Locha gives you a happy compromise. It runs all your tests with minimal default logging, but if any test fails, it reruns the failing tests only with extra environment variables. Take a look at this test file.

1
2
3
4
5
6
7
8
9
10
11
12
13
14
15
16
17
18
19
20
21
22
23
const debug = require('debug')('failing')
describe('failing spec', () => {
it('A', function () {
console.log(`in "${this.test.fullTitle()}"`)

debug('a lot of')
debug('verbose')
debug('messages')
debug('in debug')
debug('mode in test A')
})

it('B', function () {
console.log(`in "${this.test.fullTitle()}"`)

debug('a lot of')
debug('verbose')
debug('messages')
debug('in debug')
debug('mode in test B')
throw new Error('B fails')
})
})

It has a log of debug statements, but they will only output messages to the console if we run the tests with DEBUG=failing npm test command. By default, the tests are pretty quiet. One of the tests is failing. Here is the output from the Locha test runner

1
2
3
4
5
6
7
8
9
10
11
12
13
14
15
16
17
18
19
20
21
22
23
24
25
26
27
28
29
30
31
32
33
34
35
$ npm run demo
> $(npm bin)/locha test.js --env DEBUG:failing

failing spec
in "failing spec A"
✓ A
in "failing spec B"
1) B

1 passing (14ms)
1 failing

1) failing spec B:
Error: B fails
at Context.<anonymous> (test.js:21:11)

mocha finished with 1 failure
Failed first time, rerunning 1 test

failing spec
in "failing spec B"
failing a lot of +0ms
failing verbose +1ms
failing messages +1ms
failing in debug +0ms
failing mode in test B +0ms
1) B

0 passing (5ms)
1 failing

1) failing spec B:
Error: B fails
at Context.<anonymous> (test.js:21:11)
mocha finished with 1 failure

Do you see two test runs? First one executed two unit tests, and only the console.log statements were visible. During the first run, test "B" failed, and Locha has executed just this test in the second round. During this round Locha has added the environment variables we have passed as a CLI flag --env DEBUG:failing to the mix. Thus the second round is pretty "loud", and allows us to debug the failure, or at least get an idea why it happens.

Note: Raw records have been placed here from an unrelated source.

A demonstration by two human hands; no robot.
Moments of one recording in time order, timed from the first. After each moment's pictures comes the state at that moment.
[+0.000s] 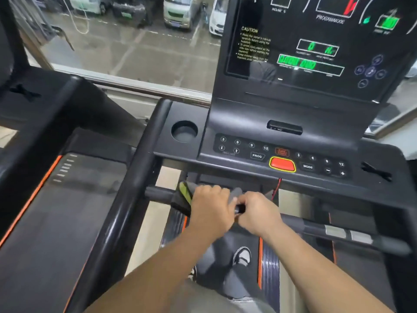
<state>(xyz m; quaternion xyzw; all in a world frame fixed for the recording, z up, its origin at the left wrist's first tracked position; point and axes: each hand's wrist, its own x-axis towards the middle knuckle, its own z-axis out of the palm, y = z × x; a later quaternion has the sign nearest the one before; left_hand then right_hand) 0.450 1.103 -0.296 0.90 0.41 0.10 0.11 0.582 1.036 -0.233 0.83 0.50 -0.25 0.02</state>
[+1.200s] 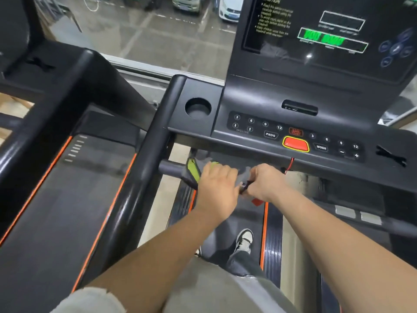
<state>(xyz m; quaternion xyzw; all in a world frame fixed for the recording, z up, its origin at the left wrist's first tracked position) 0.426 1.086 -0.305 0.89 0.40 0.19 0.06 0.583 1.055 -0.241 0.85 0.43 -0.31 0.03</state>
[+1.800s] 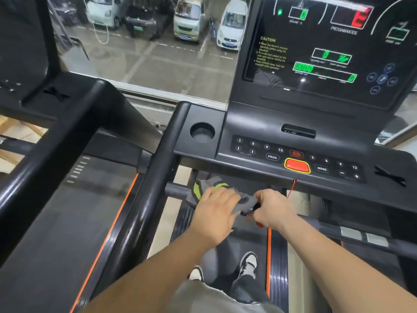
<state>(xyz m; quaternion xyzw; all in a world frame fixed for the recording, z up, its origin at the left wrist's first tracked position) 0.394 1.101 -0.297 0.94 0.28 0.14 0.15 0.580 1.044 -0.247 0.86 0.44 -0.25 0.03</state>
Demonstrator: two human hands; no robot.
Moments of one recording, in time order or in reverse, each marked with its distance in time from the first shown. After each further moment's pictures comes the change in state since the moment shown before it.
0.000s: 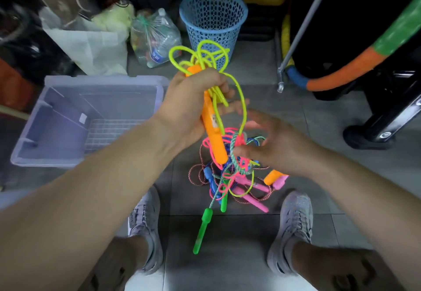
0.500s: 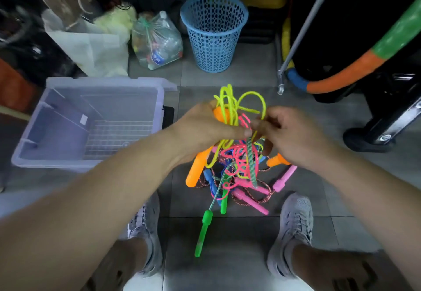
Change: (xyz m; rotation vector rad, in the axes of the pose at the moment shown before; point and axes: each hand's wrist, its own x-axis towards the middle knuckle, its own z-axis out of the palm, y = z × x) left_hand -0.001 -0.029 -0.020 0.652 -0.141 -0.213; right_hand 0.002 -0.004 -0.018 0.044 0.182 -0.010
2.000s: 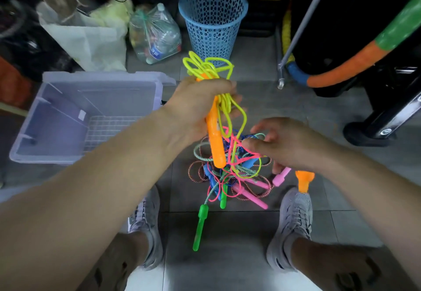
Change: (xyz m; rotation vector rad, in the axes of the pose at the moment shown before) left_hand 0.003 0.031 0.006 -0.611 0.166 -0.011; right_hand -0.016 0.003 0.002 -0.080 -0.231 0.245
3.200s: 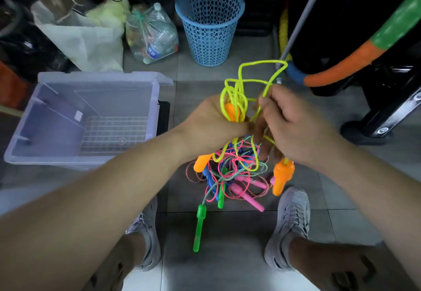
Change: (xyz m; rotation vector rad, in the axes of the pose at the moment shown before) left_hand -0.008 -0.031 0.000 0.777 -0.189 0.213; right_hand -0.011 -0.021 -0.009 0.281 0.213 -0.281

Locha keeps passing tests' output to a minimum and makes failing tests very verbose

Final thoughts

Making a useful testing tool is tricky, but there is definitely room for improvements. The entire testing and quality assurance process in JavaScript is still a chore, and a hindrance. We must do better, and have more useful information from our tests faster to avoid introducing bugs into the code.